Ebert anticipates growth in the area of open banking, which may involve sharing of data with third parties, and sees banks testing more outlier or edge cases in their models and in new technology platforms they may have acquired.
“Rather than conducting tests with the average performance data you have, synthetic data can include edge cases that allow you to figure out if your new systems or models are performing as thoroughly as you require,” she says.
Michael Dowling, professor of finance at the University of Dublin and co-author of the paper AI and Machine Learning for Risk Management, notes that historical market data is a limited dataset on which to base risk projections. The result can be overfitting, or a situation where modeling errors occur. “Synthetic data can provide financial risk managers with new time series data to double check their market risk models,” he says.
He says synthetic data will boost the quantity of data available for operational risk models, credit card fraud models and “any low-frequency event that can be catastrophic.”
Account for Outliers
Sebastian Weyer, co-founder and managing director of Statice, advises risk managers to keep in mind that “synthetic data can be used for any type of business analysis problem,” and particularly when training data-hungry, machine learning models.
Yet, Accenture's Klein points out, because synthetic data can only mimic real world data, it may not cover all outliers, and that “could be exposing your organization to risk beyond what is acceptable. So it is important to understand the quality of your data source and to question if the quality is highly correlated or not.”
Dowling at the University of Dublin says users should question whether their synthetic data is retaining biases that may exist in the natural data. “Is it allowing discrimination based on gender or ethnicity?,” he asks, noting that the Apple credit card that was introduced with Goldman Sachs in 2019 encountered gender bias complaints. Users of synthetic data, Dowling says, need to be aware of such hazards and adjust models accordingly.
Kolm at NYU warns that with the greater availability of data, financial and market prediction models, in particular, can become more sophisticated and complex, and thus more difficult and costly to employ.
“Such models are extremely data hungry,” he says. “They require far more data to be trained on, and far more computer power,” and so it is possible that with broader use of the new synthetic data, large financial firms that have access to extensive or supercomputing power may gain significant advantages over other market players.
Risk expert Brown sees both positives and negatives: “It will improve the quality and precision of models,” he says, though getting better predictions is half the battle. The rest involves risk managers persuading others to employ the new tools, derived from “a black box built by a long-haired guy,” along with a recognition that no matter how great machine learning is, there will always be unknowns stemming from tail events.

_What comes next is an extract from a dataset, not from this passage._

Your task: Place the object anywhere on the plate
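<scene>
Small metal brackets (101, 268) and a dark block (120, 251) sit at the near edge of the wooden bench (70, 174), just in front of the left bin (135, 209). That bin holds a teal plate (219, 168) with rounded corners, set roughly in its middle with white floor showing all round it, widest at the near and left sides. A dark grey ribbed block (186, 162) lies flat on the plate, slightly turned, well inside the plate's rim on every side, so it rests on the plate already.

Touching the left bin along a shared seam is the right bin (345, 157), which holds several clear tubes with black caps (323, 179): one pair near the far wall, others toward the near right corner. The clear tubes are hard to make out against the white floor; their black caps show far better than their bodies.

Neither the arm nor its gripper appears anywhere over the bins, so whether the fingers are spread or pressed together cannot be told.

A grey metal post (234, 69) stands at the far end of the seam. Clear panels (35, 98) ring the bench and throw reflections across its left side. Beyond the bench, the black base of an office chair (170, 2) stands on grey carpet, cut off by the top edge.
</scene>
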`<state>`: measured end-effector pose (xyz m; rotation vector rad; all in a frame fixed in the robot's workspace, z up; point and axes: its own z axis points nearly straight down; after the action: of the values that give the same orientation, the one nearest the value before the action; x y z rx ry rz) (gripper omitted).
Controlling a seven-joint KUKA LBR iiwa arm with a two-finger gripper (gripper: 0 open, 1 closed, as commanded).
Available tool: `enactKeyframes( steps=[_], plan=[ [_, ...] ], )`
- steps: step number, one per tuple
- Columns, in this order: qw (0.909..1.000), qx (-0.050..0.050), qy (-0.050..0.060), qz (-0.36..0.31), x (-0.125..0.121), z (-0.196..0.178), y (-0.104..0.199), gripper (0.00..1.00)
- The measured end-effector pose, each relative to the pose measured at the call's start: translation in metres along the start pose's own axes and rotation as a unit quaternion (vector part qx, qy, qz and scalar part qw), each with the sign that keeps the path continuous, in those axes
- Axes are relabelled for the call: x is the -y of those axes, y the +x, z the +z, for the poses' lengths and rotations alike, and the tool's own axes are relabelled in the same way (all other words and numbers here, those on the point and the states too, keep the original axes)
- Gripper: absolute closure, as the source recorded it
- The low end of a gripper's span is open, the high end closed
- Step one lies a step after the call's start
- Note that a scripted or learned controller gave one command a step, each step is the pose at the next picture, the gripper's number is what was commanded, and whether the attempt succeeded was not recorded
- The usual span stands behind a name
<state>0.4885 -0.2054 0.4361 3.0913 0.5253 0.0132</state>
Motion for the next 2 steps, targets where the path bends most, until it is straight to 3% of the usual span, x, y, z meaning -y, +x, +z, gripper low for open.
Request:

“Big data and machine learning might have gotten us down from 99.01% unknowns to 99% unknowns, Brown says. “While that does make a difference at the margins, it does not eliminate crises or make them fun. It's like getting five minutes more advance warning of a tornado, which helps some people get out of harm's way, but it doesn't stop the tornado from doing a lot of damage.”
The bottom line in Brown's thinking: “We need a new generation of risk managers who understand how to use synthetic data and machine learning models, but who also have the credibility to change human behavior” and help people put the models' findings to constructive use.
Katherine Heires is a freelance business journalist and founder of MediaKat llc.